(Exercise input Opens)
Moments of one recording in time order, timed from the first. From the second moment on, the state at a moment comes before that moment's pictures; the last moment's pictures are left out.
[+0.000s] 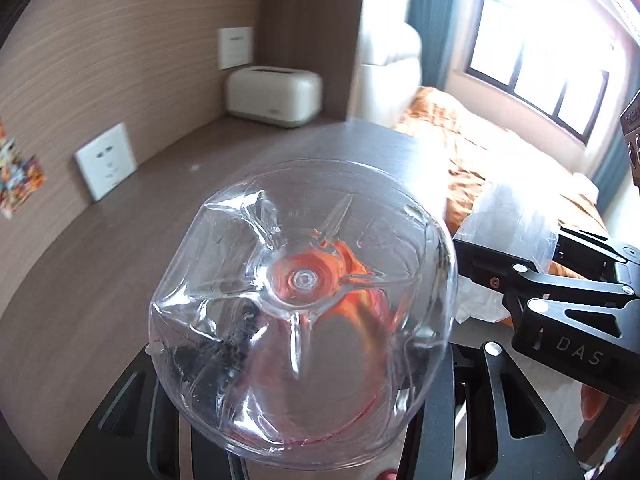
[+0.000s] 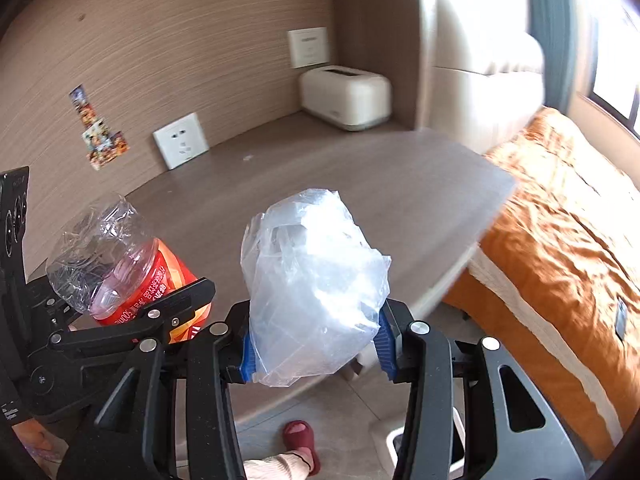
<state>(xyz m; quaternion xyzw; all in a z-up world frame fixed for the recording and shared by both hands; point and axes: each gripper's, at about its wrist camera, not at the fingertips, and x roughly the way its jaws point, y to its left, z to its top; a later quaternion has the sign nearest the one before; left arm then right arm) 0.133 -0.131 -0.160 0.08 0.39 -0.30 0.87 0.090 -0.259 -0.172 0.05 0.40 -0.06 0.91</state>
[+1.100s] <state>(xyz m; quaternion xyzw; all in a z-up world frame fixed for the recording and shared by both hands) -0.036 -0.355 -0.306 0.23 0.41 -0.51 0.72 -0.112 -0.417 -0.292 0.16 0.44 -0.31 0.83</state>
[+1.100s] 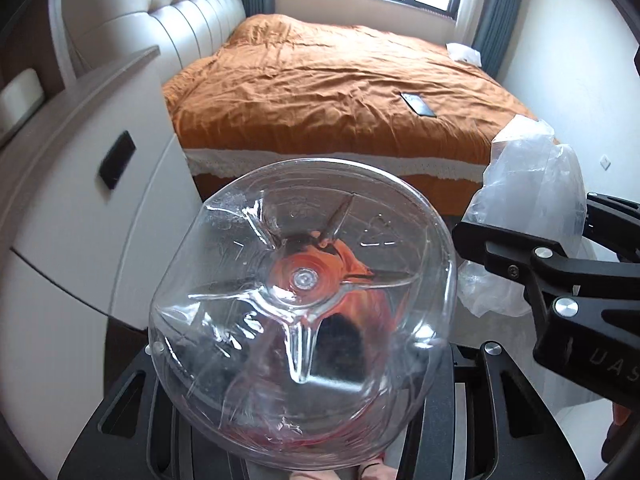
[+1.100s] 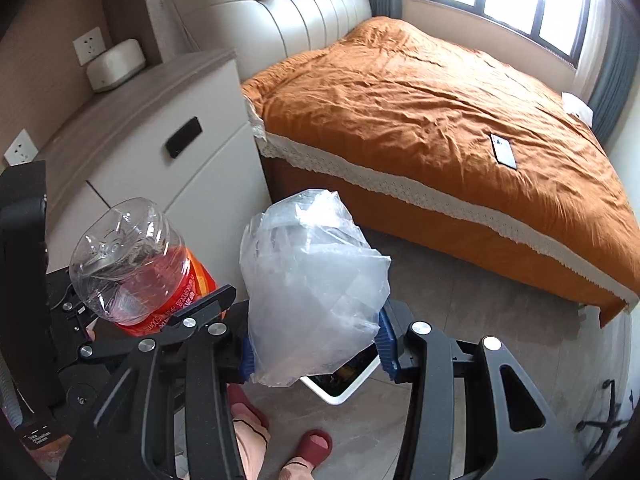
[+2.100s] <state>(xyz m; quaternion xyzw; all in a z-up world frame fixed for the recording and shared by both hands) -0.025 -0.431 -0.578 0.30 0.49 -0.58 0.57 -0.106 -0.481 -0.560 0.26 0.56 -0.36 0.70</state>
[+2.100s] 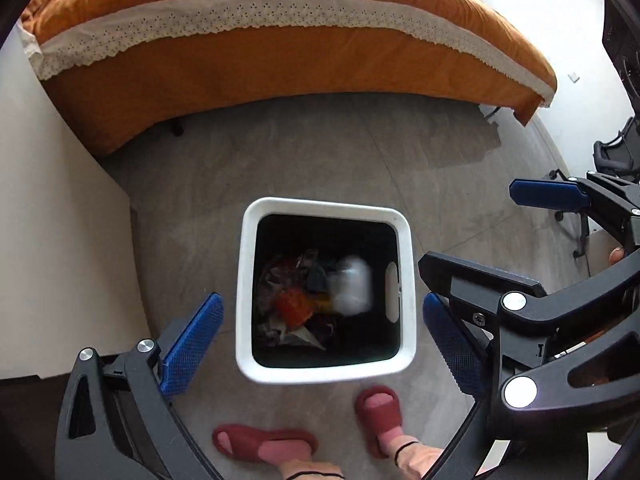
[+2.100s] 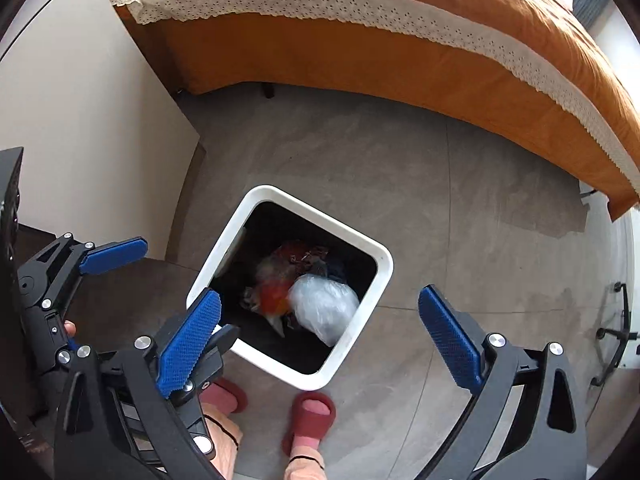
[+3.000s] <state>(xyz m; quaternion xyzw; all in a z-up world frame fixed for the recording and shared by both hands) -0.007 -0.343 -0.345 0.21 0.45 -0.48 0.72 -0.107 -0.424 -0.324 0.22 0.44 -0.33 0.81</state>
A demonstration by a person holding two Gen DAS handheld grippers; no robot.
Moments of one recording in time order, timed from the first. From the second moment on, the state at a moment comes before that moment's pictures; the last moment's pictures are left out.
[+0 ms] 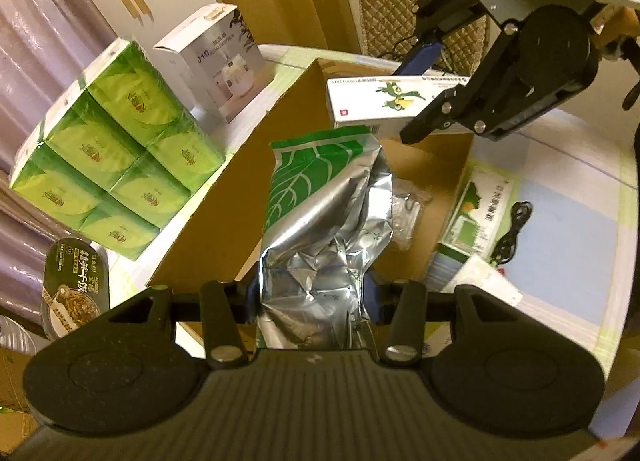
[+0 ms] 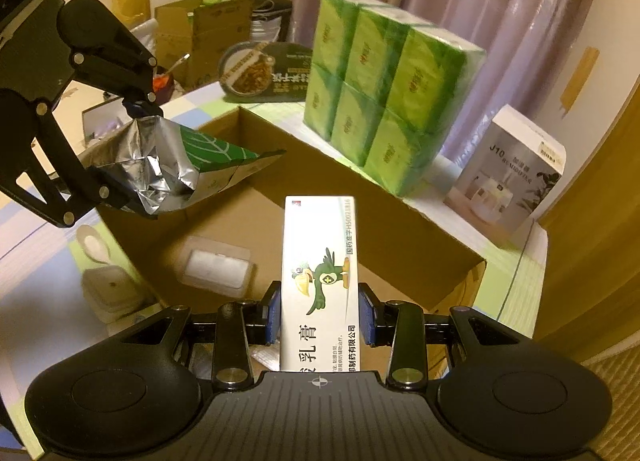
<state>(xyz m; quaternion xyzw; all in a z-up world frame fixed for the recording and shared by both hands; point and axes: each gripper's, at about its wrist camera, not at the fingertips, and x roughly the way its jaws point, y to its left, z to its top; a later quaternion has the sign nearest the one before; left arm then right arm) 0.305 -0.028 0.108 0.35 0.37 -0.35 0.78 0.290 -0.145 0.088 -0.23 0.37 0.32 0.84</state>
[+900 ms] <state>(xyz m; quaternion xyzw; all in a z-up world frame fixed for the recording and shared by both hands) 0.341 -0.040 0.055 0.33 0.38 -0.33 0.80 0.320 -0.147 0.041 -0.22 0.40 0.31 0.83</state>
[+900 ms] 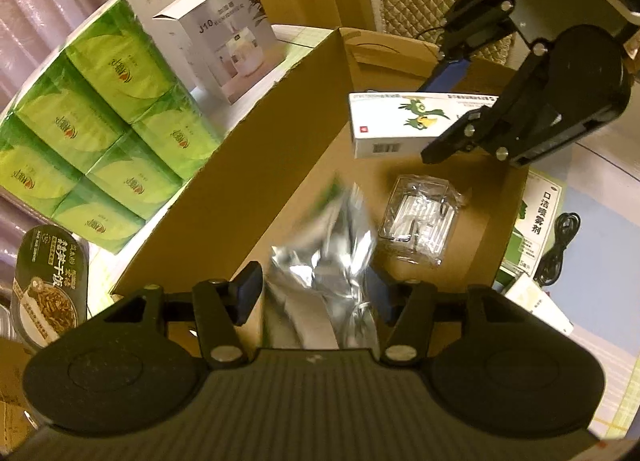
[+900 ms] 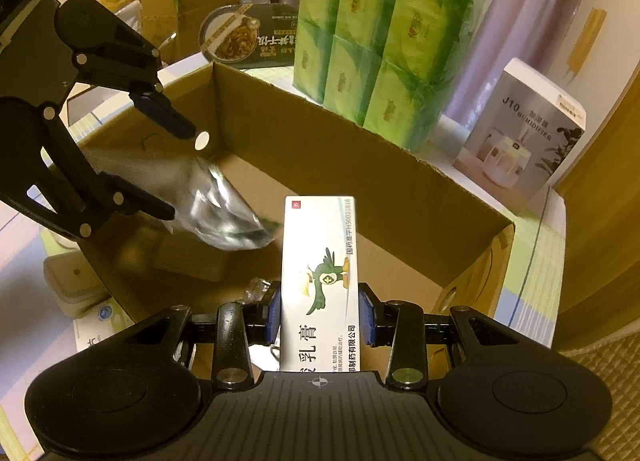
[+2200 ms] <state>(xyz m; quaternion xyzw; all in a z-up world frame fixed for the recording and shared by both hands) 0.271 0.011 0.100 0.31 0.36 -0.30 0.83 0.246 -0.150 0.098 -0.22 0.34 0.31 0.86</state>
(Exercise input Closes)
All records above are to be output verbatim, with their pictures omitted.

* [Exercise response]
Moments of one recording in time order, timed from the first. From the second moment on, the state at a moment comes before that moment's pictures; the last moment's pictures are left out.
[+0.000s] 
[+0.000s] 
<state>(xyz m; quaternion xyzw; all in a z-up world frame fixed for the recording and shared by both hands; point and axes: each gripper's, at about its wrist camera, not at the fingertips, and x roughly the way its jaws point, y to its left, z to its top; a later quaternion has the sign nearest the one before; left arm then right arm) 0.133 -0.131 -0.160 0.08 0.39 -0.30 0.87 0.090 -0.259 -0.172 0.05 0.40 -0.06 0.91</state>
[+1.100s] <state>(xyz m; quaternion xyzw; all in a z-up world frame fixed for the recording and shared by both hands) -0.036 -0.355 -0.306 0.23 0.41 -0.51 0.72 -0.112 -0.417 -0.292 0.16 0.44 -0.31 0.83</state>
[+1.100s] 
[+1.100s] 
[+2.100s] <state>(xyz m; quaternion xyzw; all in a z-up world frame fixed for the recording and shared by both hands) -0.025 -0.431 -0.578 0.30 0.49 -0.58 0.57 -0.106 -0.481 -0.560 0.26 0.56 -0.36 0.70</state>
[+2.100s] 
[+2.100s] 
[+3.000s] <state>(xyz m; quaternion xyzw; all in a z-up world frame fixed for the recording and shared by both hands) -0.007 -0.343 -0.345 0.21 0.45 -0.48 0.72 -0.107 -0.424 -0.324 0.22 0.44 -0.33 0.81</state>
A demonstration by a person holding two Gen DAS handheld grippers; no robot.
Moments of one recording in time order, timed from the first. From the second moment on, the state at a moment comes before that moment's pictures; the last moment's pictures are left out.
[+0 ms] 
[+0 ms] 
<state>(xyz m; quaternion xyzw; all in a z-up world frame fixed for the recording and shared by both hands; point and axes: each gripper's, at about its wrist camera, not at the fingertips, and x roughly the way its jaws point, y to its left, z to its top; a later quaternion has the sign nearest the one before; left arm then right arm) 0.305 -0.028 0.108 0.35 0.37 -0.35 0.78 0.290 -0.145 0.088 -0.23 0.37 0.32 0.84</state>
[+900 ms] <state>(xyz m; quaternion xyzw; all in a z-up world frame fixed for the recording and shared by both hands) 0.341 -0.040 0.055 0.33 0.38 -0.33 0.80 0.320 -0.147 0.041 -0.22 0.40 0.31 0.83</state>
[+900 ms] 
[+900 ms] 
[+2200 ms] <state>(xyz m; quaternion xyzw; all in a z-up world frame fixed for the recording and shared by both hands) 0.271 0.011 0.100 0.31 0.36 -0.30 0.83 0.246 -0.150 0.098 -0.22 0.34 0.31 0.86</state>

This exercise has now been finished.